- Genre: Children's series; Drama;
- Created by: Nick Wilson; Noel Price;
- Directed by: Ralph Strasser; Marcus Cole; Andrew Lewis;
- Starring: Indiana Evans; Ross Perrelli; Ella Roberts; Mathew Waters; Brooke Callaghan; Melissa Jaffer;
- Composer: Nerida Tyson Chew
- Country of origin: Australia
- Original language: English
- No. of seasons: 1
- No. of episodes: 26

Production
- Executive producers: Nick Wilson; Posie Graeme-Evans; Noel Price; Kris Noble;
- Producers: Noel Price; Dennis Kiely;
- Cinematography: Danny Batterham
- Production company: Southern Star

Original release
- Network: Nine Network
- Release: 29 September – 11 November 2003

= Snobs (TV series) =

Snobs is an Australian children's television series that aired from 29 September to 11 November 2003 on the Nine Network.

The series is set in Eden Beach, a fictional suburb of Sydney in its northern beaches district; and follows the story of a community of travellers known as "The Ferals" who decide to set up camp in the suburb, despite protest and anger from residents.

==Cast==

===Main===
- Indiana Evans as Abby Oakley
- Ross Perrelli as Marian Freeman
- Ella Roberts as Pia Freeman
- Mathew Waters as Spike Freeman
- Brooke Callaghan as Brooke Bellingham
- Melissa Jaffer as Gwen Walston

===Recurring===
- Kerry Walker as Kizzy Freeman
- Craig Elliott as Tobar Freeman
- Vanessa Steele as Rose Freeman
- Nathy Gaffney as Rachel Oakley
- Alex Hughes as Ryan Grainger
- Miles Szanto as Sam Keogh
- Samuel Rosek as Charlie Oakley
- Katherine Merry as Carla Correlli
- Danny Nash as Jim Correlli
- Tim Campbell as Constable Stubbs
- Ann Burbrook as Mrs. Church
- John Derum as Mr. Alexander
- Rhonda Doyle as Clarissa Bellingham
- Trent Sierra as Banjo Freeman
- Matt Nicholls as Rollo
- Anthony Johnson as Freeman

===Guests===
- Heather Mitchell as Mary
- Peter Sumner as Doctor

==Plot==
Abby Oakley (Indiana Evans), a girl from a wealthy middle-class family, and Marian Freeman (Ross Pirelli), a boy from the group of travellers, act as the main protagonists and form a close friendship despite their differences.

They are often joined by Spike Freeman (Mathew Waters) and Pia Freeman (Ella Roberts) and form the main character group in the show. The title of the show comes from the name of the genius Australian Cattle Dog mongrel featured in the show, owned by Marian, who acts as a constant companion.
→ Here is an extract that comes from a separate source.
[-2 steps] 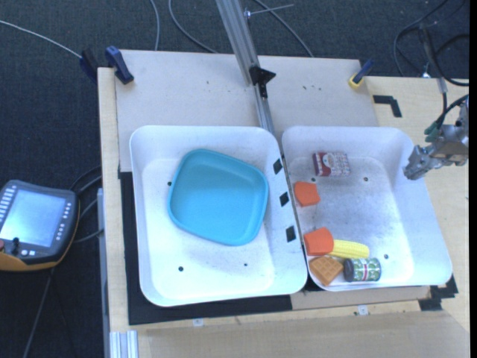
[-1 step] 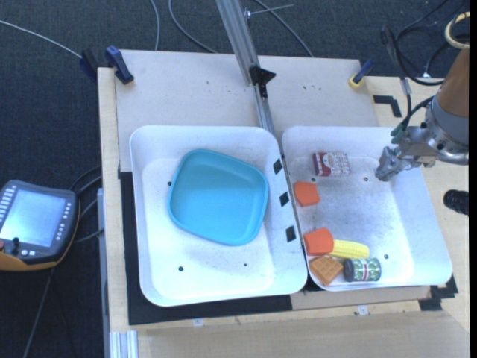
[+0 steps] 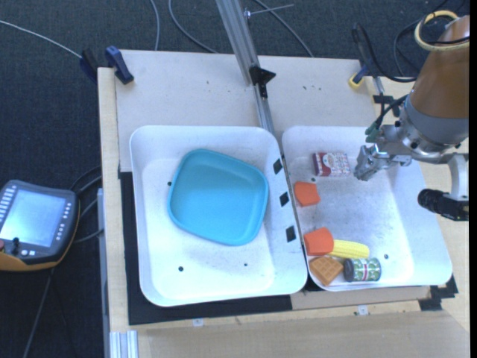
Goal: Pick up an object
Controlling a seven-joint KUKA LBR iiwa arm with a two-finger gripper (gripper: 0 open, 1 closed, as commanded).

Other major characters in the show are Brooke Bellingham (Brooke Callaghan), former best friend to Abby who, disappointed with her friend's choice of social group, tries many deceitful methods of winning her back, despite still wishing they could be best friends. However, when she learns the truth behind Abby's family tree, she abandons Abby with the future of their previous friendship in doubt.

Ryan Granger (Alex Hughes) and Sam Keogh (Miles Szanto) act as the bully characters. They are residents of Eden Beach who take particular interest in getting the Ferals out of town, and often resort to ridiculous and callous acts to achieve this, almost all of which backfire on them.
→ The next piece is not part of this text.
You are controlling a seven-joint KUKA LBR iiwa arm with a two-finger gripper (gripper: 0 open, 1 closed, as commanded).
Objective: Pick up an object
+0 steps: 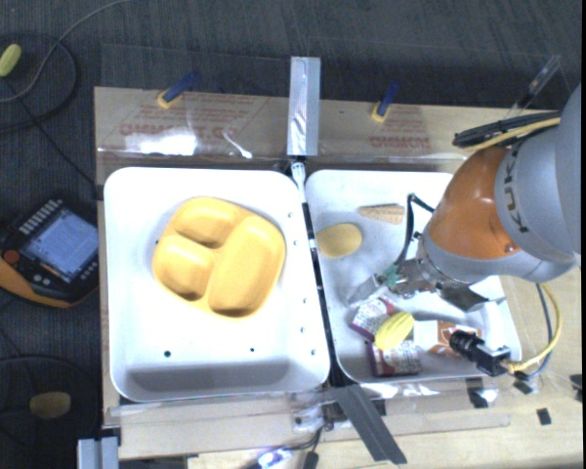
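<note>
Overhead view of the bench (205, 125) with two white bins. The arm (488, 213) reaches in from the right and bends down over the right bin (337, 355); its gripper (402, 279) sits low among a tight cluster of small items near the bin's middle. Whether the gripper is apart or together cannot be told, since wrist and clutter mask it.

Risks, as judged from this layout: the candidate objects lie touching or overlapping, so a closing gripper may catch two at once, or nip only a wrapper edge and lose it on the lift. The crinkled packets look thin and slippery, so a slanted approach could push them aside rather than trap them. The bin's near wall stands just beside the cluster and limits room to correct.

Likely target: a small yellow object (395, 327), rounded and glossy, lying just below the gripper, between a white-and-red packet (369, 313) and a dark red packet (396, 360). No item is visibly held. Farther back in the same bin rest a tan disc (340, 238) and a pale wafer-like piece (381, 213), well apart from the cluster. The left bin (127, 360) holds a large yellow cushion-like form (218, 254).
</note>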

Rachel Oakley (Nathy Gaffney) is Abby's mother, who goes to enormous lengths to try to stop Abby seeing Marian, even going as far as threatening to send her to boarding school.

Tobar Freeman (Craig Elliott) is Marian's father, who at the time of moving to Eden Beach is on probation for robbery, a secret kept from Marian until it is revealed to him later in the series by Rachel Oakley.

Abby's grandmother Gwen (Melissa Jaffer) who Abby is sent to live with in the second part of the series after a series of incidents with her parents.

The story culminates in the Ferals leaving Eden Beach after Marian's father comes off probation, with Marian and his mother opting to stay behind when it is revealed he is in fact related to Abby and her brother, Charlie (Samuel Rosek), as Kizzy, the head of the Ferals, is the sister of Gwen. This emerges when Gwen attempts to persuade her family to remain in town so that Marian's kid brother, Banjo (Trent Sierra), who is deaf, can have a cochlear implant leading to Gwen taking temporary custody of Banjo until such time he has had his operation and fully recovered from it.